## Sunday, March 9, 2014

### Are the White House Growth Forecasts to Optimistic?

Maybe a little bit, but not by enough to be concerned.

This is discussed by Menzie Chinn, writing at Econbrowser. This is a good post for a macroeconomics student starting to do time series.

Chinn is a much better macroeconometrician that I am; but my approach would be the same: estimate an ARIMA regression and compare the White House forecasts to it.

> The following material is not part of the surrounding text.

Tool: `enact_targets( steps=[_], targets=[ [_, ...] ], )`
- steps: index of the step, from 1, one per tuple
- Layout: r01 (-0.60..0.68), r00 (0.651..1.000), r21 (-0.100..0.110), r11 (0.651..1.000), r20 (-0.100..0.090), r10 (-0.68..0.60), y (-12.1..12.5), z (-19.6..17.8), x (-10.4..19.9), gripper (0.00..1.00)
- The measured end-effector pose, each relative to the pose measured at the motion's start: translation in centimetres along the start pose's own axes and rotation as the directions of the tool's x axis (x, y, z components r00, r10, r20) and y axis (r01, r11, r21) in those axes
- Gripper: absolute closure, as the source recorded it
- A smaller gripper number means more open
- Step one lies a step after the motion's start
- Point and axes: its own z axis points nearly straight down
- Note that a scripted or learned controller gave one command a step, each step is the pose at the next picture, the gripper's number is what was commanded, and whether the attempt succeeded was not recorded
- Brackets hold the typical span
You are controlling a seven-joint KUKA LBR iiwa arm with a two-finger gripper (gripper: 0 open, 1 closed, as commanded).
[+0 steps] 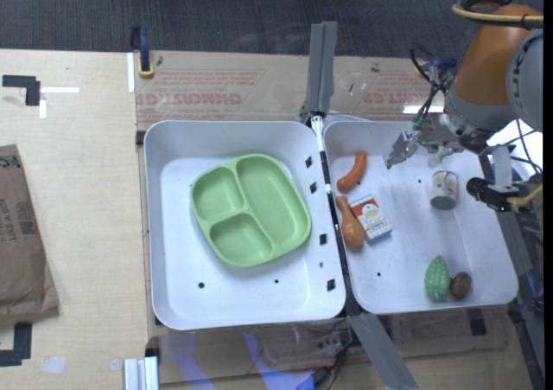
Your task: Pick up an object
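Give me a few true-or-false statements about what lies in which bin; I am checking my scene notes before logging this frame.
1. The green divided plate lies in the left bin. True.
2. The small can sits on the plate. False: it is in the right bin.
3. The sausage lies near the right bin's left wall. True.
4. The green bumpy fruit lies at the right bin's far edge. False: it lies near the front edge, beside a brown object.
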Motion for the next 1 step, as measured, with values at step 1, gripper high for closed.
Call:
enact_targets(
  steps=[1],
  targets=[
    [-0.013, 1.000, 0.001, 1.000, -0.001, 0.013, -3.21, 0.67, -7.21, 0.00]
  ],
)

We’re not going to go as far as an ARIMA model in class. ARIMA’s have 3 components: autoregressive (the AR), integrated (the I), and moving average (the MA). We will start doing AR regressions with Case 2 in the text. Then we do an I regression with Case 4, and an ARI regression with Case 5. Each of those is followed by a number that roughly indicates the complexity of the model. We do an AR(1), then an I(1), then an ARI(1,1). Chinn does an ARIMA(1,1,1). So his results are one regression past what you’ll be doing on homework towards the end of March.* Chinn, or me, or any Ph.D. doing time series could come up with a more complex regression, but the message you need to take away is that at the top levels we find ARIMA regressions to be quite satisfactory … and producing them is a good skill for you to carry away from this class.

What the White House (and CBO) does is announce point estimates of growth rates. They probably could produce interval estimates, but they don’t announce these. A TV weatherperson thinks the public is smart enough to consume interval estimates, but D.C. does not.

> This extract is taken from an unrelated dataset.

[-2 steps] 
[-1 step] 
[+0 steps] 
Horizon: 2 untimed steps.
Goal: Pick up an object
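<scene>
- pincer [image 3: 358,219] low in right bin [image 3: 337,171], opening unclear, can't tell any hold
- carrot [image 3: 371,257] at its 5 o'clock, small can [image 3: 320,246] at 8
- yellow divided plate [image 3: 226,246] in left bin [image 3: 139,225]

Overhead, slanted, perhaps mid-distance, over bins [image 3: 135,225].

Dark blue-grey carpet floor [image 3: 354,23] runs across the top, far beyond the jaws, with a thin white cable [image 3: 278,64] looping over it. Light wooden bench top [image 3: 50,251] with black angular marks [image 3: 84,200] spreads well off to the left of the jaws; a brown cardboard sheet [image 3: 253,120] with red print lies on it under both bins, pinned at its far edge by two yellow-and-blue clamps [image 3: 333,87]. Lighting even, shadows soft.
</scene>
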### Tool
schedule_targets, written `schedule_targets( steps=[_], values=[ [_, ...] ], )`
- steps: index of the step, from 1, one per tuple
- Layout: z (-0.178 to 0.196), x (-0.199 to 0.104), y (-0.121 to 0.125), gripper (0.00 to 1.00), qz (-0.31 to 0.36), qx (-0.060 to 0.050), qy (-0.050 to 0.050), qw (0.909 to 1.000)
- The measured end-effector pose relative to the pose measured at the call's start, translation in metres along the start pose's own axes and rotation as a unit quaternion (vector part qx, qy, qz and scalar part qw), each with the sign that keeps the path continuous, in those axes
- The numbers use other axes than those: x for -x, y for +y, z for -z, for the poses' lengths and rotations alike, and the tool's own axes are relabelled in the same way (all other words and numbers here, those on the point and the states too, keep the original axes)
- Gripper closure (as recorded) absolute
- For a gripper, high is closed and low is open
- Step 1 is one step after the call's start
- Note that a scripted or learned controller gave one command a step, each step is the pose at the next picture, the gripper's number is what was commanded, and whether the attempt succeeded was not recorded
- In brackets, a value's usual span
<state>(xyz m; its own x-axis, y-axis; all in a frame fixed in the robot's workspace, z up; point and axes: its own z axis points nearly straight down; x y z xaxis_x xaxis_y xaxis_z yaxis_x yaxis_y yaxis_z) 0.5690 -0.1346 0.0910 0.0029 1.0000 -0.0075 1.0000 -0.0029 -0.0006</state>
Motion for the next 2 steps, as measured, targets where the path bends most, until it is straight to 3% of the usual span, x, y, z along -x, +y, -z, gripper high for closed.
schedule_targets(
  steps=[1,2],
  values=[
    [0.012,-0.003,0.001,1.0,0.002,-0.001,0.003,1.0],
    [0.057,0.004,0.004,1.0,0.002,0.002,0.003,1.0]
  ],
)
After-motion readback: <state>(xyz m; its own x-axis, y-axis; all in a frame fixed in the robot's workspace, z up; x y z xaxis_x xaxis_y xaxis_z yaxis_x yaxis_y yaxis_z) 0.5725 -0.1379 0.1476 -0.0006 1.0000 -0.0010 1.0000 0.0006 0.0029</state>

Anyway, Chinn uses his ARIMA(1,1,1) to produce a point estimate too. But he also know that the probability of that point estimate getting an exact hit is essentially zero, so he doesn’t bother showing it. Instead, he uses it to produce a 95% confidence interval (we’ll just do point estimates in class). Here’s his chart:

It’s a bit hard to make out his colors and symbols. His 95% confidence interval is the two curves on the top and the bottom at the right that produce a widening range. That’s what his regression says is likely over the next couple of years. The point estimates from the White House are the black triangles, and the CBO point estimate is the (slightly different) red line.

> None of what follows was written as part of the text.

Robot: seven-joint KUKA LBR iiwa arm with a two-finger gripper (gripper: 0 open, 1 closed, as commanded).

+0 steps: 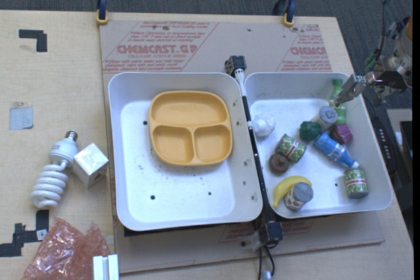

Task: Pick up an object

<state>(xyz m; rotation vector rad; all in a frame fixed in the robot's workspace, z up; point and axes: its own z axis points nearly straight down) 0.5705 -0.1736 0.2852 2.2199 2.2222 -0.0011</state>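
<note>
Hand (346,94) sits at the upper-right edge of the right bin (315,210), tilted in from the right; fingers are thin and blurry, so can't tell if they're spread or closed, & nothing is visibly between them. Candidate objs are just below-left of it: grey-capped jar (328,116) nearest, then green lump (310,130), maroon piece (342,135), blue bottle (335,150). Further below: green-label can (355,183), patterned can (291,148), donut (279,163), banana (287,188) w/ a grey-lidded jar (300,196) on it. White wad (262,126) is well left. Left bin (121,141) w/ the yellow tray (190,126) is far left.

Risks, as I judge: objs under the hand are packed touching, so the fingers could straddle two or shove one aside. Round jar/bottle could roll or squirt out. Hand is close to the bin wall, so it may clip the rim on descent.
</note>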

Basically, the White House (and CBO) point estimates are pitched right down the middle of what’s likely. The White House estimate is a tiny bit higher … but still right down the middle. From this, it’s reasonable to conclude that the White House is not being overly optimistic.

Now, one thing Chinn doesn’t discuss is his potential GDP estimate. Note that he’s got the gap between actual and potential GDP closing.  Further, his potential GDP arcs downward a little, rather than growing at a constant rate. So, Chinn is definitely assuming that there has been some sort of structural slowdown in the U.S. economy, and that relative to that, we’re doing a good job of closing off the gap. That’s a decidedly pro-Democratic view: his potential GDP starts curving around 2003, so he’s definitely saying something went wrong 10 years ago (when Bush was in charge), and that it isn’t fixed yet. Perhaps he’s right … but he is assuming that position, rather than defending it. I don’t think you should judge him harshly on that (I’m not sure he isn’t right) … but I do think I’m supposed to train you to spot that sort of thing.

* FWIW: You really can’t do an MA in Excel, so if I were to take you that additional step, we’d need to use some more serious stats package like R or gretl. That’s not a huge hurdle, but big enough to push it beyond the scope of this class.